OpenAI has just taken the wraps off a brand-new lineup of AI models, all falling under the GPT-4.1 banner – think GPT-4.1 itself, along with its smaller siblings, GPT-4.1 mini and GPT-4.1 nano.
These models are now up and running through OpenAI’s API and are specifically built to shine when it comes to coding and really nailing detailed instructions. This feels like a genuine leap forward on the path to having AI power our software development.
One of the truly impressive things about these models is their massive 1-million-token context window. To put it in perspective, that means they can chew through nearly 750,000 words at once – that’s longer than Tolstoy’s War and Peace! Interestingly though, you won’t find the GPT-4.1 models directly inside ChatGPT just yet. This launch comes at a time when the AI scene is getting seriously competitive, with big players like Google and Anthropic pushing out their own high-performing models. Google’s Gemini 2.5 Pro and Anthropic’s Claude 3.7 Sonnet, both also boasting that million-token capacity, have been showing some strong results in the usual coding benchmark tests. Not to be left out, the Chinese startup DeepSeek is also making waves with their updated V3 model.
Looking ahead, OpenAI’s big picture goal is to create a fully capable AI software engineer – or, as the company’s CFO Sarah Friar put it, an “agentic software engineer” that can handle the whole lifecycle of building an app, from writing the initial code and squashing bugs to handling quality assurance and writing up the documentation.

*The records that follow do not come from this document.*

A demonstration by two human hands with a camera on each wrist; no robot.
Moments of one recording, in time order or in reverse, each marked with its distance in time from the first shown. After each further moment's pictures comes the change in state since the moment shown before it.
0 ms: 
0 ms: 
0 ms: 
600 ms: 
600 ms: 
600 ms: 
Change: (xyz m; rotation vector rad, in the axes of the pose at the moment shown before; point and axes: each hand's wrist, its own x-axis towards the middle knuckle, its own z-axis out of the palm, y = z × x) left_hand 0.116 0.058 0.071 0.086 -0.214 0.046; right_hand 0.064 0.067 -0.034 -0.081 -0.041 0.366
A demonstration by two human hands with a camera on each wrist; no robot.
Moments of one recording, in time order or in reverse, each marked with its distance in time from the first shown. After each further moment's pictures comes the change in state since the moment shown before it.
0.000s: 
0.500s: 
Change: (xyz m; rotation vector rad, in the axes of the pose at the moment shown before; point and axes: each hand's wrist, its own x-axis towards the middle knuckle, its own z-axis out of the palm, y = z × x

GPT-4.1 marks some serious progress in that direction. According to OpenAI, they’ve really listened to developer feedback and fine-tuned the model to be more efficient and reliable in areas like:
- Frontend coding
- Keeping things formatted and structured correctly
- Using tools consistently
- Cutting down on unnecessary edits
“These improvements mean developers can build agents that are noticeably better at tackling real-world software engineering tasks,” OpenAI mentioned in a statement to TechCrunch.
Benchmark Performance
OpenAI is saying that GPT-4.1 is showing better results than its older brothers (GPT-4o and GPT-4o mini) on tests like SWE-bench, which is designed to evaluate how well AI handles actual software engineering challenges. While the full GPT-4.1 model gives you the highest accuracy, the mini and nano versions are all about speed and efficiency – with nano being OpenAI’s fastest and cheapest model to date.
- GPT-4.1: $2 per million input tokens, $8 per million output tokens
- GPT-4.1 mini: $0.40 per million input, $1.60 per million output
- GPT-4.1 nano: $0.10 per million input, $0.40 per million output
Based on OpenAI’s own internal testing, GPT-4.1 scored between 52% and 54.6% on SWE-bench Verified. For comparison, Google’s Gemini 2.5 Pro hit 63.8%, and Claude 3.7 Sonnet scored 62.3%.
GPT-4.1 also did pretty well when it came to understanding video. In the Video-MME evaluation, it managed to get 72% accuracy on long videos without subtitles – which is the best score among all the models they tested.
Limitations and Reliability
Despite all these advancements, OpenAI is being upfront about the fact that even GPT-4.1 isn’t perfect. The model can still introduce bugs into the code or fail to fix them, and it can become less accurate when dealing with really long prompts. On their own OpenAI-MRCR test, the model’s accuracy dropped from 84% with 8,000 tokens down to just 50% with a million tokens.
Plus, GPT-4.1 tends to be a bit more literal than GPT-4o, sometimes needing more precise and very clear instructions to give you the best output.
Even with these limitations, the arrival of GPT-4.1 feels like another significant step forward in the ongoing race to create fully autonomous coding tools. OpenAI is definitely laying the groundwork for their ambitious vision of AI taking the lead in software engineering.